Omit any picture, and return the remaining data exactly as written.

▼

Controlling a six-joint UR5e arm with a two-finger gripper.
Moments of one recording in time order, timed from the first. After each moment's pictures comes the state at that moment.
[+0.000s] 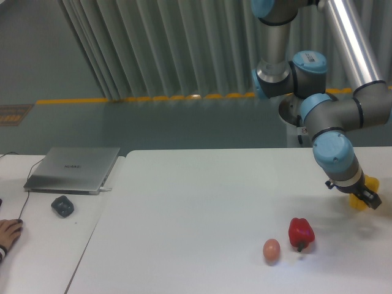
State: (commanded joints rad) arm 2.38 -1.95 -1.67 -1.36 1.97 1.05
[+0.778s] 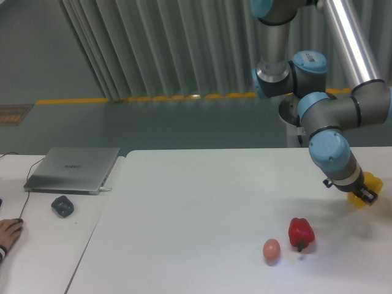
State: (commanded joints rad) arm 2.36 -1.94 -1.56 -1.48 1.98 1.07
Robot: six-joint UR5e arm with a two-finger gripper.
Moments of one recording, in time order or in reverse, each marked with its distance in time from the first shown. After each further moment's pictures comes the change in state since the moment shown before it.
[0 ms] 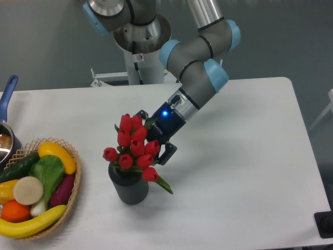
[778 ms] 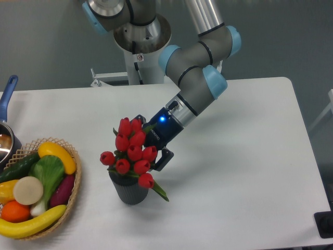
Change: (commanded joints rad) arm -0.020 -0.021 0.028 0.000 -0.006 -0.012
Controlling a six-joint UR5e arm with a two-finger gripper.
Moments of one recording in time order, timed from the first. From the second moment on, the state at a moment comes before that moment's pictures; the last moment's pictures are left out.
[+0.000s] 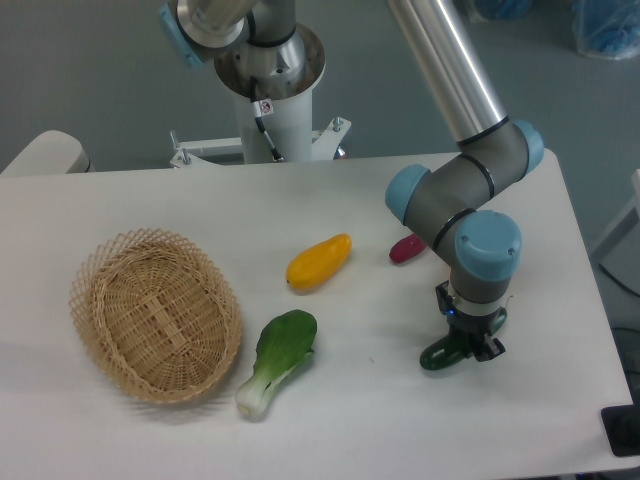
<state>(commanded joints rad) 2.64 -2.21 -1.46 -0.91 1.64 1.68</state>
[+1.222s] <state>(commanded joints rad) 2.52 -2.20 -1.15 -1.24 1.58 1.38</state>
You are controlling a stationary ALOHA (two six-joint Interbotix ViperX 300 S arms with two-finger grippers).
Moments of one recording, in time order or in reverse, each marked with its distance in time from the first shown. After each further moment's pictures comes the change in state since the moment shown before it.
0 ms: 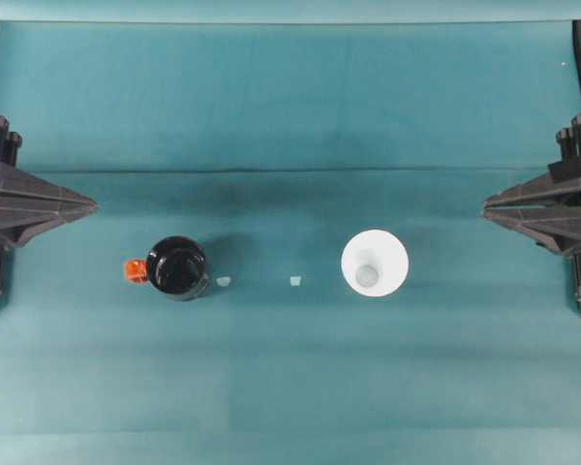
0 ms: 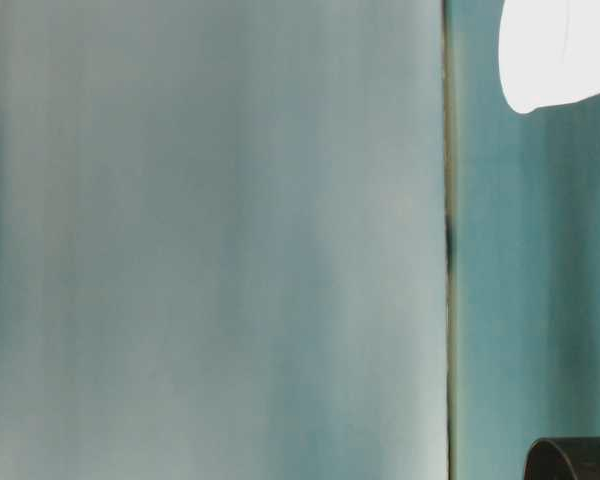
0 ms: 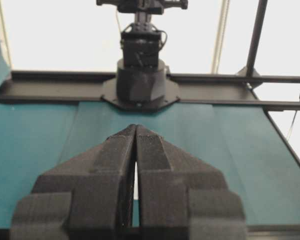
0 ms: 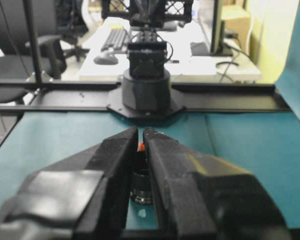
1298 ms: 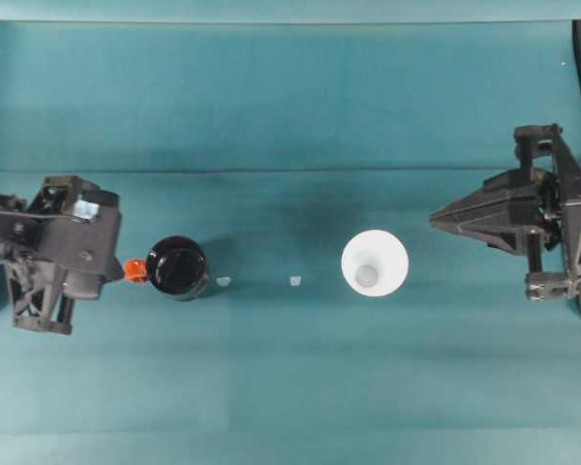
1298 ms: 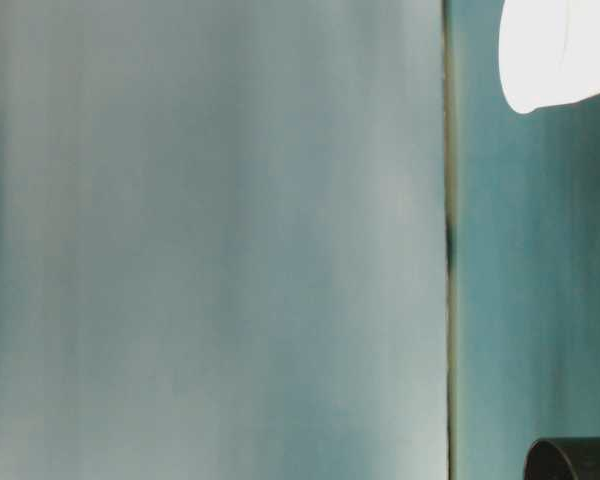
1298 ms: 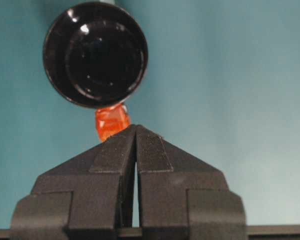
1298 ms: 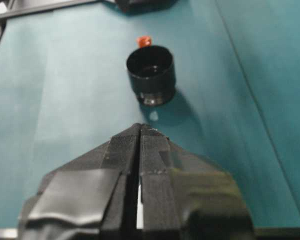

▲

> [RESPONSE]:
Controlling a six-joint UR5e arm with a two-finger gripper.
Moments of one recording in time order, timed from the first. After each moment's pictures comes the state at that moment.
[+0.000s] 
State: (commanded joints rad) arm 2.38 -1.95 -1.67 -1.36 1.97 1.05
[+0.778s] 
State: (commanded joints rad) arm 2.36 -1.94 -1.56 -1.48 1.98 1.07
Robot: six-joint UR5e arm with a two-finger gripper.
Moments of one recording, in time order or in reverse, each marked with its distance in time from the first shown. After each further moment's pictures comes the change in state since the moment shown before it.
[0 ms] 
[778 ms] 
Change: (commanded joints rad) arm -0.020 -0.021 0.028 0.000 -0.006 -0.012
Controlling a six-joint UR5e arm with a two-finger gripper.
Moments of one recording in time order, timed from the first. From the second moment on, the state at a moment comes before that moment's pictures; the last moment's pictures are left out.
[+0.000s] 
<state>(commanded joints rad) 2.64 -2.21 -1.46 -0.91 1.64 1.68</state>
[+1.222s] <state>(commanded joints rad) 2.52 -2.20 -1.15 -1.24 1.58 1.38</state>
You are controlling a stationary ALOHA (two six-joint Interbotix ViperX 300 S arms with two-finger grippers).
Moments of one recording, in time order or in reverse, each marked with its distance in time from the first shown. After each further moment's pictures comes the change in state since the moment shown before it.
0 ms: 
0 ms: 
0 ms: 
0 ms: 
1298 ms: 
1298 ms: 
1298 ms: 
1298 ms: 

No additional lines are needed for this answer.